If bleeding in the gastrointestinal tract is suspected, the patient is taken to the surgical department of the clinic, where diagnosis and treatment tactics are determined.

Depending on the diagnosis, the patient may undergo the following operations:

  • endoscopic sclerosis, electrocoagulation and ligation of dilated vessels of the intestine, esophagus, etc.;
  • suturing of the ulcer and partial resection of the stomach;
  • suturing duodenal ulcer;
  • subtotal resection of the large intestine with stoma.

Diet

Treatment tactics using diet therapy depend on the underlying disease.
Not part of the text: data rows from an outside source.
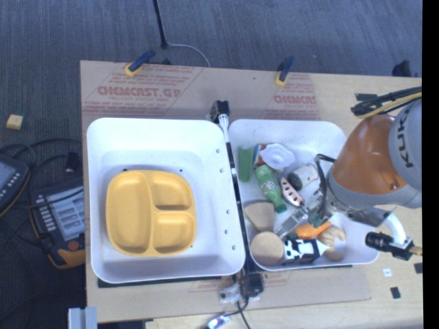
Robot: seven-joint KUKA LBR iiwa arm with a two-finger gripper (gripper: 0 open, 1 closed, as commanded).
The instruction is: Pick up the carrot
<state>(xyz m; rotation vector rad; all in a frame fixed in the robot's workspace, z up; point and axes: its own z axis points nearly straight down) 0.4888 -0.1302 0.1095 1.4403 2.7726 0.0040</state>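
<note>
The carrot (313,230) is a small orange piece lying in the front part of the right bin (322,130), among other toys. My gripper (307,216) hangs low over the bin, right above and just left of the carrot, and seems to be touching or nearly touching it. The grey arm with its orange band (367,163) comes in from the right and covers the bin's right side. The gripper's body hides part of the carrot.
Packed around the carrot are a black-and-white patterned toy (302,249), tan round pieces (267,247) (259,214), a green bottle (269,184), a white cup (278,156) and a green stick (245,163). A yellow divided plate (151,211) lies in the left bin (96,184).
</note>
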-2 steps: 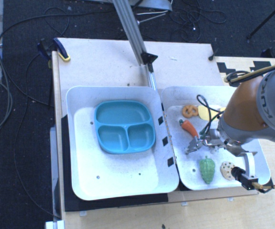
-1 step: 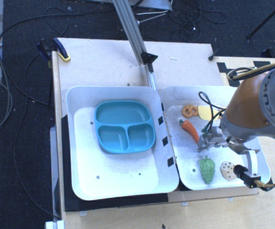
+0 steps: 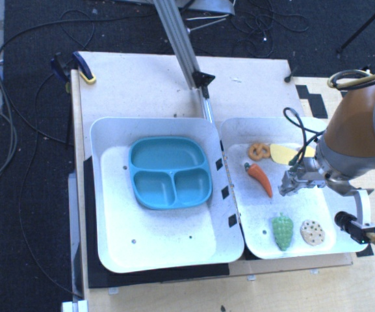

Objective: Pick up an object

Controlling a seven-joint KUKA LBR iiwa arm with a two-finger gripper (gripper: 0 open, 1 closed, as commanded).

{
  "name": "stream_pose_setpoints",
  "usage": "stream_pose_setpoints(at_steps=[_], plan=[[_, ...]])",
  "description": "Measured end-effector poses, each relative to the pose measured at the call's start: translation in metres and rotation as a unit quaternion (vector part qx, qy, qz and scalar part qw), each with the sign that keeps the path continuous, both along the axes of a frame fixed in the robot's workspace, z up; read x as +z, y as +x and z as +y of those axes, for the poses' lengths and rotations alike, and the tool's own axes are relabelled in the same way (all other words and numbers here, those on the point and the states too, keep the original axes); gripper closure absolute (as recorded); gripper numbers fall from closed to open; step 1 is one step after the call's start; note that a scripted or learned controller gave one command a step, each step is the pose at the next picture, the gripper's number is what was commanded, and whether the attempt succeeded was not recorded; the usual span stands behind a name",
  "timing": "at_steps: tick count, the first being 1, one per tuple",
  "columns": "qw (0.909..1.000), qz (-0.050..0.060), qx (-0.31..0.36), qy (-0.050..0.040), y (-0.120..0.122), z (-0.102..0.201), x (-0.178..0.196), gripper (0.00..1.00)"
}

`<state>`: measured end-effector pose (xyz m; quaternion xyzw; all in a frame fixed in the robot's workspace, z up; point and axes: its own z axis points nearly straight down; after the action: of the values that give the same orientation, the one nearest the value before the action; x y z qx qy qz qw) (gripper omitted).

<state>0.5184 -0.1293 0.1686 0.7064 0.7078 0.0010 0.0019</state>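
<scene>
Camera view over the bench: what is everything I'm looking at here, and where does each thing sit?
Shallow white plastic bins: two, white, side by side on the bench.
Blue divided plastic plate: one, blue, in the left bin.
Brown toy pretzel: one, brown, top of the right bin.
Yellow toy banana: one, yellow, right of the pretzel, partly behind the arm.
Orange toy carrot: one, orange, below the pretzel.
Green toy grape bunch: one, green, front of the right bin.
Speckled tan toy cookie: one, tan, right of the grapes.
Robot gripper: one, grey, right of the carrot.
</scene>
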Motion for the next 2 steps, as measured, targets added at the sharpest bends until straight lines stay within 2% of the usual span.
stream_pose_setpoints(at_steps=[1,2], plan=[[1.0000,-0.001,0.001,-0.0001,-0.003,0.006,0.061,1.00],[1.0000,-0.001,0.001,-0.0003,-0.002,0.005,0.103,1.00]])
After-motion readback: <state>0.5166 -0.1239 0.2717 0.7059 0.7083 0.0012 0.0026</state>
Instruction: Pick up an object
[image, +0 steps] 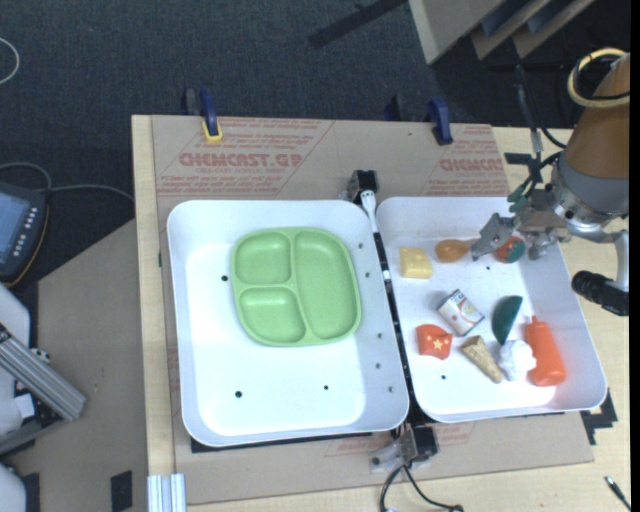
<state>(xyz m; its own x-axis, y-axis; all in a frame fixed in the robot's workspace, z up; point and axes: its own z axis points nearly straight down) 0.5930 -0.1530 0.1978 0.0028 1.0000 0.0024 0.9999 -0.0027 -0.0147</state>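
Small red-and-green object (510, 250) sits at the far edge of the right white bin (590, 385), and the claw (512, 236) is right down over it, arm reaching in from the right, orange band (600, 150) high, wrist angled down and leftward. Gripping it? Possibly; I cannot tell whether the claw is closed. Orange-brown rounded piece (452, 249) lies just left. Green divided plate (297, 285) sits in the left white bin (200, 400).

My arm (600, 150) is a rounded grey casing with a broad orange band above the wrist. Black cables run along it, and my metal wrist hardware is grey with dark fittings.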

For pathologies of the stomach, the patient is prescribed table No. 1, No. 1a (immediately after stopping the bleeding), No. 1b or No. 2. For intestinal diseases, diet No. 3 or No. 4 is recommended.

If bleeding is a complication of liver pathology, the patient is prescribed table No. 5 and its variations.

Consequences and complications

Complications of bleeding from the gastrointestinal tract include:

  • DIC syndrome;
  • moderate to severe anemia;
  • acute organ failure;
  • coma.

The risk of severe consequences and death increases if you do not consult a doctor in a timely manner.

How to prevent the phenomenon

To prevent the development of this dangerous pathology, it is necessary to undergo regular medical examinations, follow the rules of taking medications and lead a healthy lifestyle.

Contacting a gastroenterologist at the first manifestations of ulcerative and vascular diseases (malaise, nausea, stomach pain, etc.) increases the likelihood of a favorable prognosis for the effectiveness of therapy.

To detect intestinal bleeding in the early stages, it is recommended to regularly take a stool occult blood test.